The Aries Boy

264 50 1
                                    


Aku malu mengatakan ini, tetapi Travis punya bentuk bibir 'menyeringai' dan aku selalu saja tanpa sadar mengamatinya. Bibir menyeringai mengundang untuk ... ah, tidak. Bukan apa - apa. Anggap saja aku ingin mengendalikan bibir itu supaya tidak sedikit - dikit menarik perhatian orang. Apalagi yang berjenis kelamin perempuan. Sebab lebih gawatnya lagi Travis adalah orang yang malas tersenyumㅡmeski ia bilang ia bersyukur terlahir dengan fisik mudah mencemooh orang lain.

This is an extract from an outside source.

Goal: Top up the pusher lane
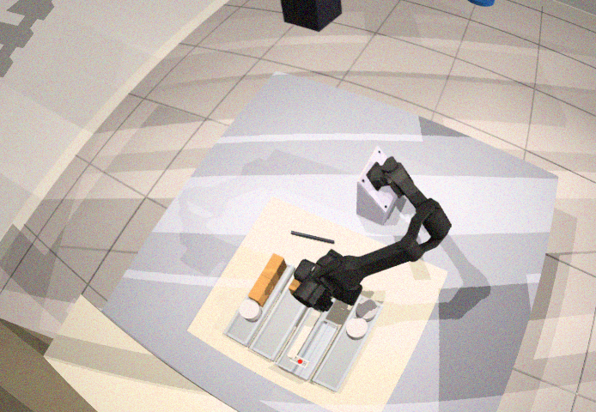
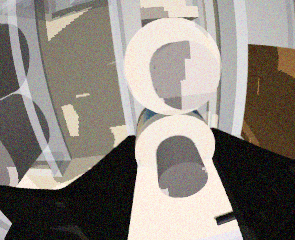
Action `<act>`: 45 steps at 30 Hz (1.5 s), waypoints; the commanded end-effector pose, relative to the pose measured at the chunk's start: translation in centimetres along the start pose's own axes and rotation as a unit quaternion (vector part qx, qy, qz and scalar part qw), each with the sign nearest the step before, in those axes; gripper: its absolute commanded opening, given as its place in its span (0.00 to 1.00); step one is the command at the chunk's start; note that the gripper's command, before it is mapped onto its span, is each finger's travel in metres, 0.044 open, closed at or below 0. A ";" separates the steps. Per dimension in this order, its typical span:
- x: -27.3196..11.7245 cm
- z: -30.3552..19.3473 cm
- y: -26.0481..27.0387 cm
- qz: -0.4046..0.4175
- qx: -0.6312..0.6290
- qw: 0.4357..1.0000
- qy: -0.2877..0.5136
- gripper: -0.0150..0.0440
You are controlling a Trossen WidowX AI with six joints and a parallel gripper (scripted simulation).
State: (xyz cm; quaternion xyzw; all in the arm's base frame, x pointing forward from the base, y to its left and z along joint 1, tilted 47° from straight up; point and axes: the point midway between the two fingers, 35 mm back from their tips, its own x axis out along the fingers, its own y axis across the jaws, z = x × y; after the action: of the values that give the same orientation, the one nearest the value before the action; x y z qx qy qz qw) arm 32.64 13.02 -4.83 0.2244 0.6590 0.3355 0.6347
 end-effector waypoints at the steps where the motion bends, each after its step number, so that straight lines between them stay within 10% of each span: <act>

Kini Travis sedang menyeringai. Entah maksud menyambut atau mencemooh, yang pasti tidak cocok dipasang saat kepalanya sedang dibalut perban oleh Susan, perawat sekolah. Travis seakan - akan bersiap menerjang kami selepas ia diobati. Tak peduli ia bak terpaku duduk di ujung ranjang sambil bantu memegangi nampan penuh perban, ia seakan tak sabar meledekku.

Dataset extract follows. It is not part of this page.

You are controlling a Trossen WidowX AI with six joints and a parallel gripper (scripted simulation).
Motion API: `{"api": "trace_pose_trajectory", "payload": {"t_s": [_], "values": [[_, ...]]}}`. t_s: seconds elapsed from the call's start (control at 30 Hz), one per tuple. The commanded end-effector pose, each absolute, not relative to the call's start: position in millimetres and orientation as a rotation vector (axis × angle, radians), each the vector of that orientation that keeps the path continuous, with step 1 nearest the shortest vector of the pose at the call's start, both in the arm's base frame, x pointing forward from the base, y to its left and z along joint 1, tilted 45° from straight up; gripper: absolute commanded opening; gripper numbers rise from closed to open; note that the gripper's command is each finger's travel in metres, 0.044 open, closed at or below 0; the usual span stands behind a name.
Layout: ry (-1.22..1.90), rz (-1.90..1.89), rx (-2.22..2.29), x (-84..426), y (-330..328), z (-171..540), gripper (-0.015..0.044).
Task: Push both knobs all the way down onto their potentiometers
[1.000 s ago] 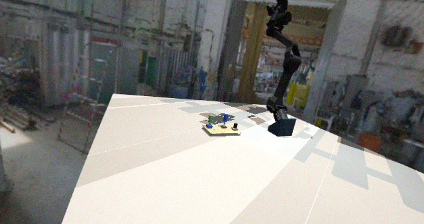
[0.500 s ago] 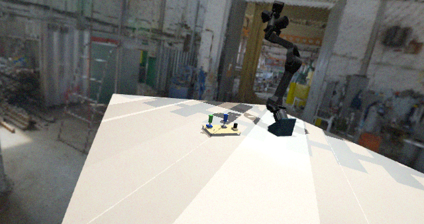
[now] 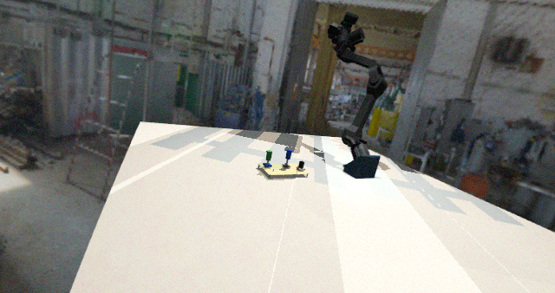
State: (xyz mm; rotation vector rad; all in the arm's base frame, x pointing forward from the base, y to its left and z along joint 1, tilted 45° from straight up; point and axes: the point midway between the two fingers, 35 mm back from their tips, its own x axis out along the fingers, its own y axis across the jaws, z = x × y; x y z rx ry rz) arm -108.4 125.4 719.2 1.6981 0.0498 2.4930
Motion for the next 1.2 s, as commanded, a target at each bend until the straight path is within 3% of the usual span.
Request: {"api": "trace_pose_trajectory", "payload": {"t_s": [0.0, 0.5, 1.17], "values": [[0.063, 2.557, 1.809, -97.6, 90.5, 724.9, 0.0000], [0.228, 2.815, 2.230, -40.1, -21.5, 731.1, 0.0000], [0.453, 2.984, 2.652, 40.8, -93.1, 715.9, 0.0000]]}}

Susan menyadari kedatangan kami lantas mengerutkan kening. "Ada apa dengan anak-anak hari ini?" tanyanya. Lizbeth maju lebih dulu untuk menunjukkan luka bakarnya lalu menunjuk darah di tanganku. Susan tampak akan menjerit. "Lab kimia?"

"Biologi, sih, aku kena HCl, dia tersayat pecahan gelas ukur," sahut Lizbeth santai. Terdengar dengusan dari bibir Travis. Yang lain tidak menyadari, tapi aku sadar. Aku selalu menyadari Travis.

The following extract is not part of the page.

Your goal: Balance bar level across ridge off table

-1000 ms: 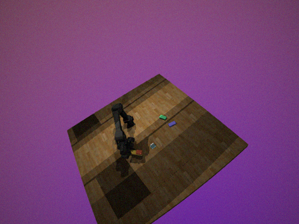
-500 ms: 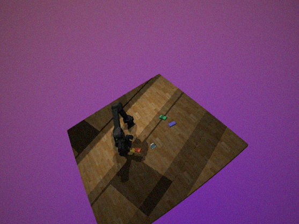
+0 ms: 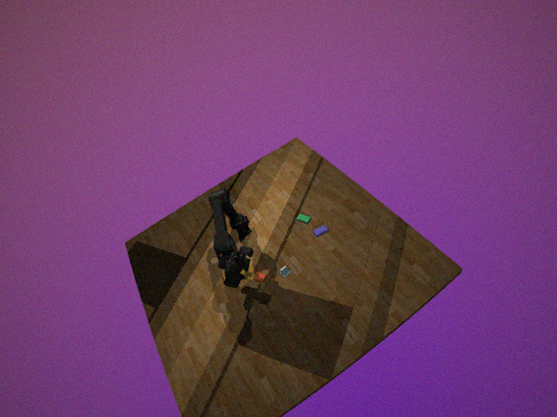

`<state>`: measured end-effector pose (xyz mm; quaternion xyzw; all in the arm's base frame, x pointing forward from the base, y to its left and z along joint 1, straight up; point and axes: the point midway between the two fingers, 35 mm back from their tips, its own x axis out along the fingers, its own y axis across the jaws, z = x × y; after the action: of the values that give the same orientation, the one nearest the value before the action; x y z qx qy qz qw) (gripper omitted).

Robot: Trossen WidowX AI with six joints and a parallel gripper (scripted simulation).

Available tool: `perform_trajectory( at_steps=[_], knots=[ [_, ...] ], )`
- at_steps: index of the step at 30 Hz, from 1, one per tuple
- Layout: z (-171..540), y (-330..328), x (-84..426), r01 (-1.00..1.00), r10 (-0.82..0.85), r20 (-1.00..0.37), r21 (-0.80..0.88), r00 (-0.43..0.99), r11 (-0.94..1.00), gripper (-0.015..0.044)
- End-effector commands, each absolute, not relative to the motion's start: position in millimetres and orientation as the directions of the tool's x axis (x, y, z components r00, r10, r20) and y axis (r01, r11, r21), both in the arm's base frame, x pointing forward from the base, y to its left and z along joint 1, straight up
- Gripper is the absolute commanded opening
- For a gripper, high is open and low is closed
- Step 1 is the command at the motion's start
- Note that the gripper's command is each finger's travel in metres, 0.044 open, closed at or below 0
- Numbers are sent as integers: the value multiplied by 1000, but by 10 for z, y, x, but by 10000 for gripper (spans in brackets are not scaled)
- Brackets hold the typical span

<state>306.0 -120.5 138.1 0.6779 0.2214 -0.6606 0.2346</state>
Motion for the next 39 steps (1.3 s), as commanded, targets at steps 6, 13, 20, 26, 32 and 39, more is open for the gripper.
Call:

Susan menggeleng setelah menyelesaikan perawatan kepala Travis lalu beralih padaku. "Kamu, Luka Bakar, alirkan air dingin lalu pakai salep ini. Kamu, Luka Sobek, sini biar kulihat dahulu."

Nyeriku berdenyut - denyut seiring Susan melepas lapisan tisu yang kugunakan untuk menahan aliran darah. Sebetulnya cukup pedih, tapi malu untuk mengaduh karena kesalahan sendiri. Susan mengkhawatirkan adanya pecahan tersembunyi di lukanya, tapi kubilang sepertinya tidak. Kuyakin begitu. Lalu, dari sudut mataku, kulihat Lizbeth mengernyit pada belakang kepala Travis sembari mengaliri lukanya.

"Hey, sepertinya parah." Sambil menunjuk kepala sendiri, Lizbeth melempar topik pada Travis, yang ketahuan sempat mengamatiku.

Travis mengangkat bahu. "Tidak,"ㅡlalu mengaduhㅡ"Sedikit, sih."

"Dia sedang menunggu Mrs. Minoff untuk membawanya ke klinikㅡ"

"Kenapa!?"

Semua hening.

Aku berdeham. "M-maksudku, kenapa sampai harus dibawa ke klinik?"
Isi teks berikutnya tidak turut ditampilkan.